= Aim of the exercise =
Give the data again exactly, without its images.

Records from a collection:
━━━━━━━━━━━━━━━━━━━━
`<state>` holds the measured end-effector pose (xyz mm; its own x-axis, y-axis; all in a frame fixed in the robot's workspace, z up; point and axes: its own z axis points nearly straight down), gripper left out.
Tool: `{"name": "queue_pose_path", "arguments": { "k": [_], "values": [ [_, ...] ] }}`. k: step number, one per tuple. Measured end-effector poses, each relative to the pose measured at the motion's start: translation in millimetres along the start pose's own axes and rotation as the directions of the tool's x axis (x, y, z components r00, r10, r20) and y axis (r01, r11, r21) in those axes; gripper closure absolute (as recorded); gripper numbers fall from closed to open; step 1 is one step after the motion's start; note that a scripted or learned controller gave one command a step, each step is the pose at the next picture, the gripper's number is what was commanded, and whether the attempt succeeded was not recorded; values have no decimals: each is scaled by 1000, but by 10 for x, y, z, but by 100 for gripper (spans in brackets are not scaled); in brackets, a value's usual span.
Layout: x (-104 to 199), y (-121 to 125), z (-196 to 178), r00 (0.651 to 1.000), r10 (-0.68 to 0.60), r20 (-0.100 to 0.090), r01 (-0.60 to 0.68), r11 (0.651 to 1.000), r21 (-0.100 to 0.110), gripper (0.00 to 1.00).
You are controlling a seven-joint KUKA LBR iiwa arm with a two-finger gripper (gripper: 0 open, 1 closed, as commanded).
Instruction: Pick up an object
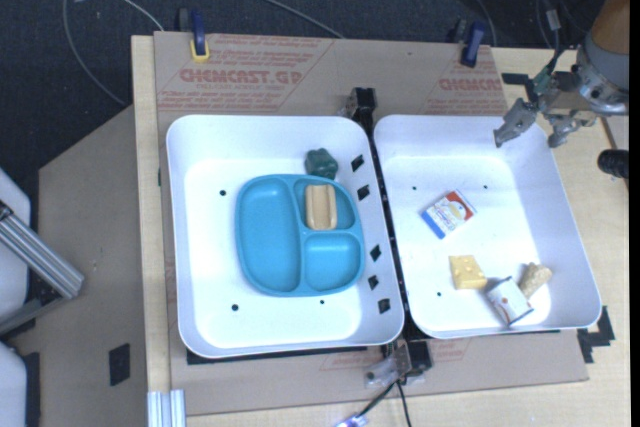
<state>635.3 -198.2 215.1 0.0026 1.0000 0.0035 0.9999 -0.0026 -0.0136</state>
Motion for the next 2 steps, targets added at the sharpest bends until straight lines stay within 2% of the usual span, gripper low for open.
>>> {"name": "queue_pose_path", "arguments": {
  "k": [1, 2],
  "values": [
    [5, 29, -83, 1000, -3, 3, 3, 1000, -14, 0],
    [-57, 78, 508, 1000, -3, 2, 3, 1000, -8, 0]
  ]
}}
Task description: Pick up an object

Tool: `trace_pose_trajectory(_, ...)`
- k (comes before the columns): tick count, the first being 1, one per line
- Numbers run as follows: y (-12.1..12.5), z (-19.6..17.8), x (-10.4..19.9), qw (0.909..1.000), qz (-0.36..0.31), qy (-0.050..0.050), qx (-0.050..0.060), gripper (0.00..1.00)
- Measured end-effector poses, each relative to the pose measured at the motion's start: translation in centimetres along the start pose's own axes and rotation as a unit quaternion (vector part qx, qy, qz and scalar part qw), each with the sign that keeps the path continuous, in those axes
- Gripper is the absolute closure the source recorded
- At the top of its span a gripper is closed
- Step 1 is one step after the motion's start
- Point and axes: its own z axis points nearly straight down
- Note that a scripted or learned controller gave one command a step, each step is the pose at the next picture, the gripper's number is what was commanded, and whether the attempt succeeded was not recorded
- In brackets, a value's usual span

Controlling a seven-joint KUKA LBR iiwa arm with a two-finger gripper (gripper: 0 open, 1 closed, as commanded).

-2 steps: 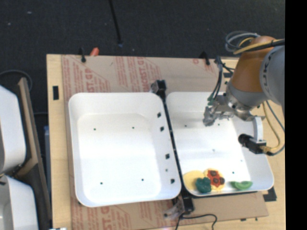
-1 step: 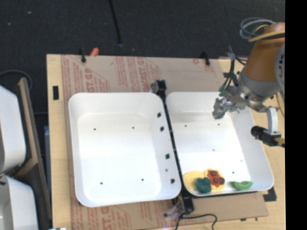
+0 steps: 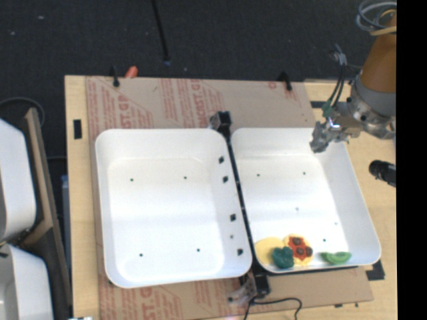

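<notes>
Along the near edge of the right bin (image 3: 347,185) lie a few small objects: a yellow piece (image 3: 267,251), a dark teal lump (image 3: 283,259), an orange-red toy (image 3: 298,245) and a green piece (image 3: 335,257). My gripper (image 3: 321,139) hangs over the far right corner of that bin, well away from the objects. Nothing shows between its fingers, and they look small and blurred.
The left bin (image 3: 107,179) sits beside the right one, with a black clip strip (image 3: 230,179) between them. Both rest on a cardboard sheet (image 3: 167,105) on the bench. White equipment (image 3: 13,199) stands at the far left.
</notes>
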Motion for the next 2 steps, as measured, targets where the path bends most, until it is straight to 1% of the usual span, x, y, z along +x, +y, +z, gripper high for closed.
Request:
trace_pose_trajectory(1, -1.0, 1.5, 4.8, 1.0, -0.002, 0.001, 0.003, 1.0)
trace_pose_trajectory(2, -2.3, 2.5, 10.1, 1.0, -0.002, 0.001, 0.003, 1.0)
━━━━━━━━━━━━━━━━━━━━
= Reply =
`<state>` holds the measured end-effector pose (xyz mm; its own x-axis, y-axis; all in a frame fixed in the robot's workspace, z up; point and axes: its own z axis points nearly straight down), gripper left out.
Tool: `{"name": "queue_pose_path", "arguments": { "k": [_], "values": [ [_, ...] ] }}`. k: step number, one per tuple. Measured end-effector poses, each relative to the pose measured at the motion's start: translation in millimetres along the start pose's own axes and rotation as the directions of the tool's x axis (x, y, z components r00, r10, r20) and y axis (r01, r11, r21) in those axes; gripper closure absolute (as recorded); gripper numbers fall from closed to open; step 1 is one step after the motion's start; note that a scripted or learned controller gave one command a step, each step is the pose at the next picture, the gripper's number is what was commanded, and whether the attempt succeeded was not recorded; values have no decimals: each is scaled by 1000, but by 10 for x, y, z, but by 100 for gripper (spans in brackets are not scaled); in brackets, a value's usual span.
Layout: x (-104 to 199), y (-121 to 125), z (-196 to 178), r00 (0.651 to 1.000), r10 (-0.68 to 0.60), r20 (-0.100 to 0.090), r01 (-0.60 to 0.68), r11 (0.651 to 1.000), r21 (-0.100 to 0.110), gripper (0.00 to 1.00).
You are controlling a seven-joint KUKA LBR iiwa arm with a two-finger gripper (gripper: 0 open, 1 closed, as commanded).
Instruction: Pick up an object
<state>635.3 -198.2 215.1 0.0026 1.0000 0.0035 0.9999 -0.0026 -0.0136</state>
Motion for the next 2 steps, targets added at the sharpest bends until straight lines stay within 2% of the usual span, gripper low for open.
>>> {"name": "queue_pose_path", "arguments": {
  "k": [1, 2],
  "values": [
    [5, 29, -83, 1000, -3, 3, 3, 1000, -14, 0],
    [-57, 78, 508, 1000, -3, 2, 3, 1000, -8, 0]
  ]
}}
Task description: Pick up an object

Tool: `trace_pose_trajectory(_, ...)`
- k (comes before the columns): tick count, the first being 1, one per line
- Numbers run as follows: y (-12.1..12.5), z (-19.6..17.8), x (-10.4..19.9), qw (0.909..1.000), qz (-0.36..0.31), qy (-0.050..0.050), qx (-0.050..0.060), gripper (0.00..1.00)
- Measured end-effector poses, each relative to the pose measured at the motion's start: translation in centimetres along the start pose's own axes and rotation as a unit quaternion (vector part qx, qy, qz and scalar part qw), each with the sign that keeps the path continuous, in those axes
- Gripper is the absolute closure the source recorded
- At the top of its span a gripper is closed
- Step 1 is one step after the motion's start
- Point and axes: its own z axis points nearly straight down
- Note that a scripted or learned controller gave one command a step, each step is the pose at the next picture, the gripper's number is what was commanded, and whether the attempt succeeded was not recorded
- In brackets, a value's usual span

Controlling a seven-joint KUKA LBR iiwa arm with a two-finger gripper (gripper: 0 open, 1 closed, as commanded).

-2 steps: 
-1 step: 
+0 steps: 

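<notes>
Along the near edge of the right bin (image 3: 347,185) lie a few small objects: a yellow piece (image 3: 267,251), a dark teal lump (image 3: 283,259), an orange-red toy (image 3: 298,245) and a green piece (image 3: 335,257). My gripper (image 3: 321,139) hangs over the far right corner of that bin, well away from the objects. Nothing shows between its fingers, and they look small and blurred.
The left bin (image 3: 107,179) sits beside the right one, with a black clip strip (image 3: 230,179) between them. Both rest on a cardboard sheet (image 3: 167,105) on the bench. White equipment (image 3: 13,199) stands at the far left.
</notes>
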Motion for the next 2 steps, as measured, targets where the path bends most, until it is straight to 1% of the usual span, x, y, z along +x, +y, +z, gripper high for closed.
Request:
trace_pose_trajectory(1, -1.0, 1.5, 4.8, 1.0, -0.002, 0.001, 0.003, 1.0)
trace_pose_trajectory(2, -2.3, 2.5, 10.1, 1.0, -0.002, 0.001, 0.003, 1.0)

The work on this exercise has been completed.